> _Exercise directions_
Print the listing below only from the line that has "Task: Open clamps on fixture" through the line that has "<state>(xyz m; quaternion", exactly, and drop any picture.
================
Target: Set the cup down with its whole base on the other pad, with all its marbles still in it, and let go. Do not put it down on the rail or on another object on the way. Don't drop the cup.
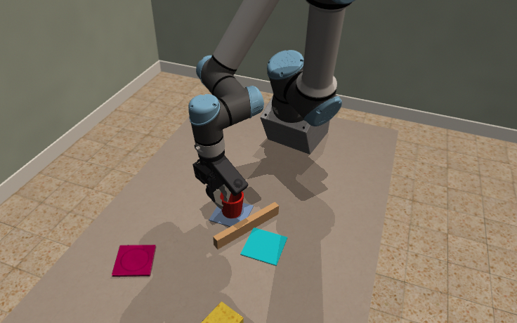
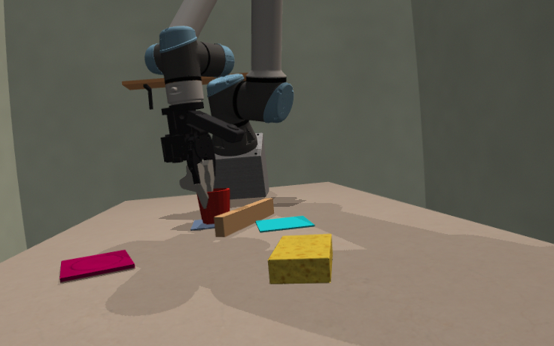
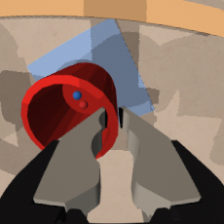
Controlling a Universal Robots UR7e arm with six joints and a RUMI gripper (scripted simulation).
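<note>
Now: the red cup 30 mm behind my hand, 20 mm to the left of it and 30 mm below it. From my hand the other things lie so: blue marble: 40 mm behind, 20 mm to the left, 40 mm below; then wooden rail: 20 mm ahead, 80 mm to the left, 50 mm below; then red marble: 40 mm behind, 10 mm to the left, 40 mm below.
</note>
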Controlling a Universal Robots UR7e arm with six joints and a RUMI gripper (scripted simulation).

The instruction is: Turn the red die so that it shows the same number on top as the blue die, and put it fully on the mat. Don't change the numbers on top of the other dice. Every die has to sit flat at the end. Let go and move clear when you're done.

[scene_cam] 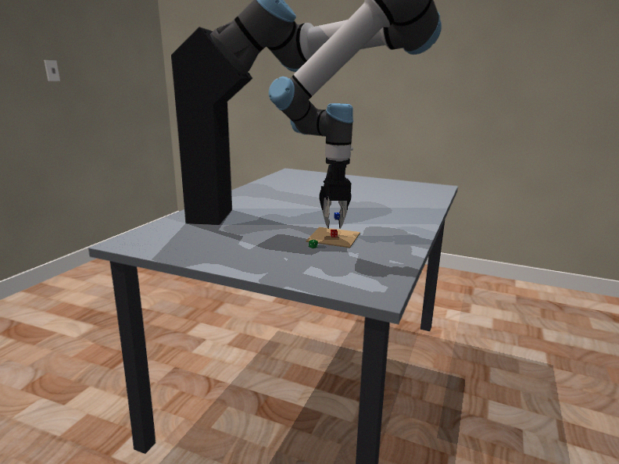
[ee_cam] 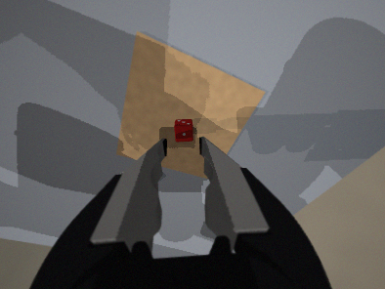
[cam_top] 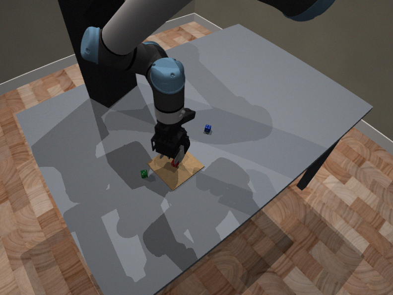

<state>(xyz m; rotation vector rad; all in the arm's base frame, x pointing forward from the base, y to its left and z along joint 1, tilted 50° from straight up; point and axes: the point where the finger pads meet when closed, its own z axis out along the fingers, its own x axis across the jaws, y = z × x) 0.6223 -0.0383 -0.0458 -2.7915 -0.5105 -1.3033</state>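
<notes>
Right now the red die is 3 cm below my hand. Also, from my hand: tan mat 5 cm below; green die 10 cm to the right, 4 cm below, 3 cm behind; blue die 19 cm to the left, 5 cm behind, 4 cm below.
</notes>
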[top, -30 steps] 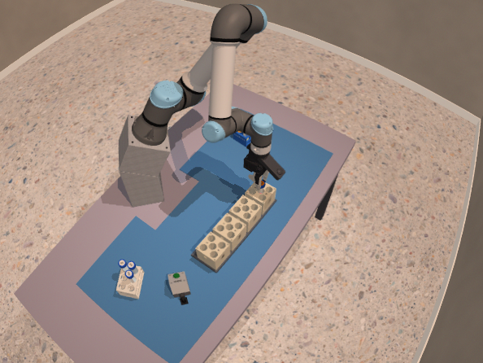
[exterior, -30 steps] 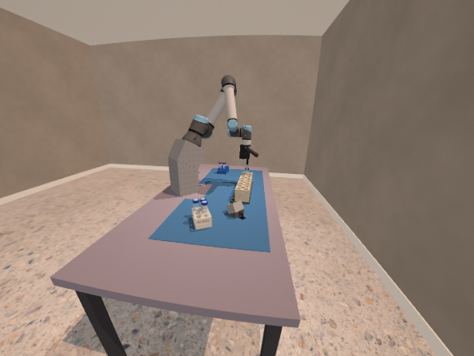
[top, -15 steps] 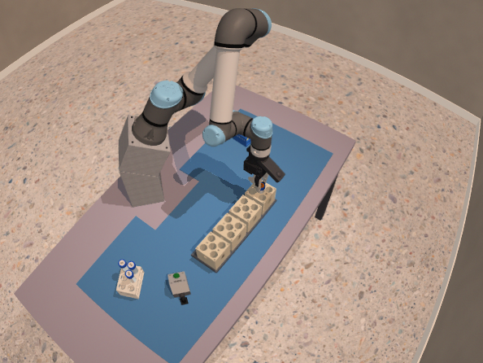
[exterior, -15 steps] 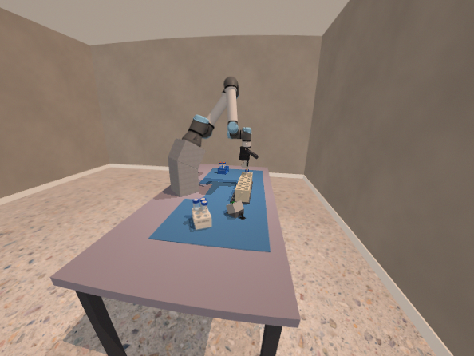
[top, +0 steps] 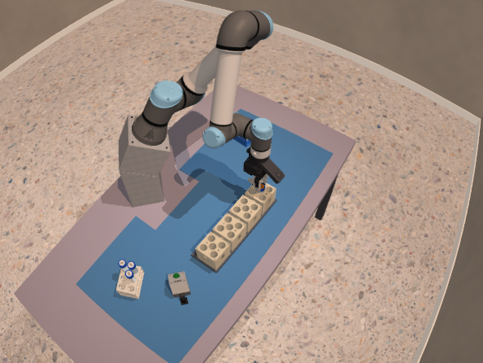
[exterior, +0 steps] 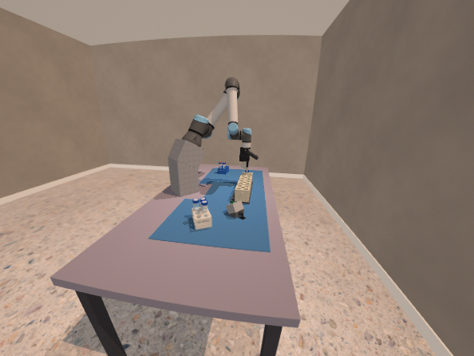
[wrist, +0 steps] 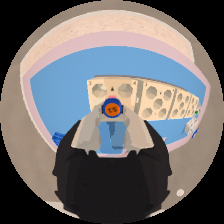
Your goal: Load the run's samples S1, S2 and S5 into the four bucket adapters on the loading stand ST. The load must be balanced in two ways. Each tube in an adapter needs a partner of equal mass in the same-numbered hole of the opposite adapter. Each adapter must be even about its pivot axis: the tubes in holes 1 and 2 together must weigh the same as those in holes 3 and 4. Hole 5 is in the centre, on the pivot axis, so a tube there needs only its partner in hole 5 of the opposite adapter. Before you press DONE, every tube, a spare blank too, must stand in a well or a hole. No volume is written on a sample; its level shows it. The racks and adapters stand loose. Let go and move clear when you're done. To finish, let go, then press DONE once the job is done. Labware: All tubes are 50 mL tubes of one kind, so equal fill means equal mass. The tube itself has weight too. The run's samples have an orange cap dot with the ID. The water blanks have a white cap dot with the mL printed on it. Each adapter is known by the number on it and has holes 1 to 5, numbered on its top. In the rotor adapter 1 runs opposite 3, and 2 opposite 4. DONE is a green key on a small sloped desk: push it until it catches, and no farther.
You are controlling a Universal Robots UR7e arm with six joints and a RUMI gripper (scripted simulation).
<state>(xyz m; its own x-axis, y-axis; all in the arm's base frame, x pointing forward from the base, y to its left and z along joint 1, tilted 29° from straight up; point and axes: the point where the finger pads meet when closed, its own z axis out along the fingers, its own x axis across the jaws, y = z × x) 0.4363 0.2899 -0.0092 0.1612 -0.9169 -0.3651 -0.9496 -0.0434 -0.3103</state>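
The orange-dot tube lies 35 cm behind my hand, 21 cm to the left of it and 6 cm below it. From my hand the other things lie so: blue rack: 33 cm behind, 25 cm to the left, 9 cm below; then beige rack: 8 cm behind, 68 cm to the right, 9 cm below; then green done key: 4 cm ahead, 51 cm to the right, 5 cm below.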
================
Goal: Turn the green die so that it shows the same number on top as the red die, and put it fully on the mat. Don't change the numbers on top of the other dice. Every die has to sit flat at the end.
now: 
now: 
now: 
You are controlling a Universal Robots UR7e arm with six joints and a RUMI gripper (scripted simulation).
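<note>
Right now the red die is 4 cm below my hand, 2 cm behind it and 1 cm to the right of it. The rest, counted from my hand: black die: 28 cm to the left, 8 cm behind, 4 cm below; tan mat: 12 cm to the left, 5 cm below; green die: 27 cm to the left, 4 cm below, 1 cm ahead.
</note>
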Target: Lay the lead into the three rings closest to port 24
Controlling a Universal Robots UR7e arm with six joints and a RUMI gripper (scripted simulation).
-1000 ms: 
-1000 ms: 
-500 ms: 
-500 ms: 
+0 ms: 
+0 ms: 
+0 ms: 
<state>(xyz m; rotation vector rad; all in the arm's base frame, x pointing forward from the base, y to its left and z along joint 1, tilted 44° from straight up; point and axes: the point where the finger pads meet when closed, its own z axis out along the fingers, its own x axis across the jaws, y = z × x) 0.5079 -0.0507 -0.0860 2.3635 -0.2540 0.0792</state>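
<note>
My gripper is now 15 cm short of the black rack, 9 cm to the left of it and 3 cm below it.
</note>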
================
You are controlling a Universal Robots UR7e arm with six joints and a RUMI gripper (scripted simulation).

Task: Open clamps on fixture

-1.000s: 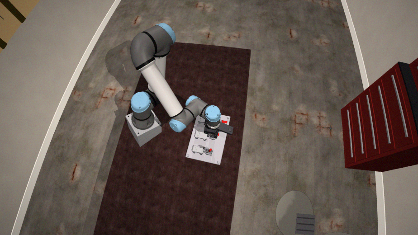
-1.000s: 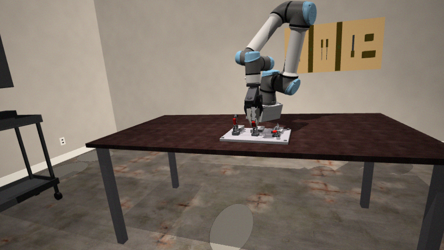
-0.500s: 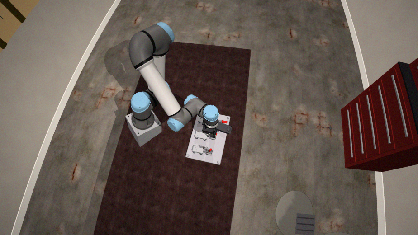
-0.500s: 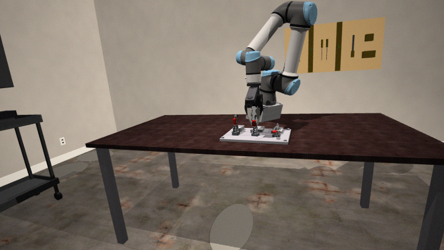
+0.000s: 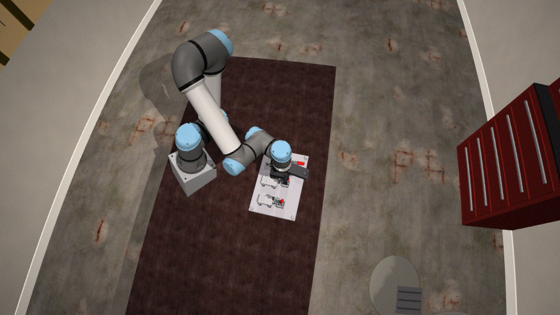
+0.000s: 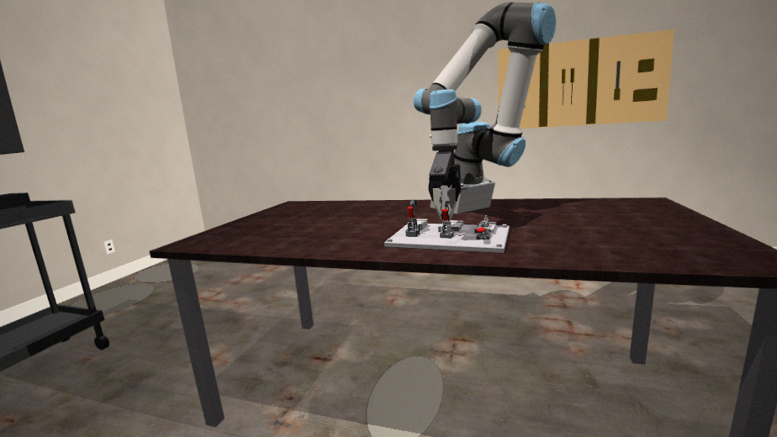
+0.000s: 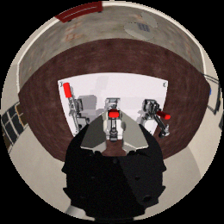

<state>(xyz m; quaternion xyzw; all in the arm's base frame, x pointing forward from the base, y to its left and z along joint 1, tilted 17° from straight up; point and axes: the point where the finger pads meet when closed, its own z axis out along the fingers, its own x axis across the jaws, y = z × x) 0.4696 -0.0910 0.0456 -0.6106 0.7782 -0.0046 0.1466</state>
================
> _Response below_
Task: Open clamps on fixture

-1.000s: 
-1.000s: 
-0.500s: 
-0.500s: 
+0.000s: 
+0.000s: 
+0.000s: 

<state>(xyz m; quaternion xyzw; all in the arm's base frame, x pointing forward from the base, y to its left and z along joint 1, tilted 17° from straight up; point and axes: the point where the finger pads meet when closed, its own z axis out along the fingers, its own x axis across the jaws, y = z × x) 0.4696 -0.0910 0.0456 -0.6106 0.7782 -0.0046 0.1466</state>

This exercise is complete.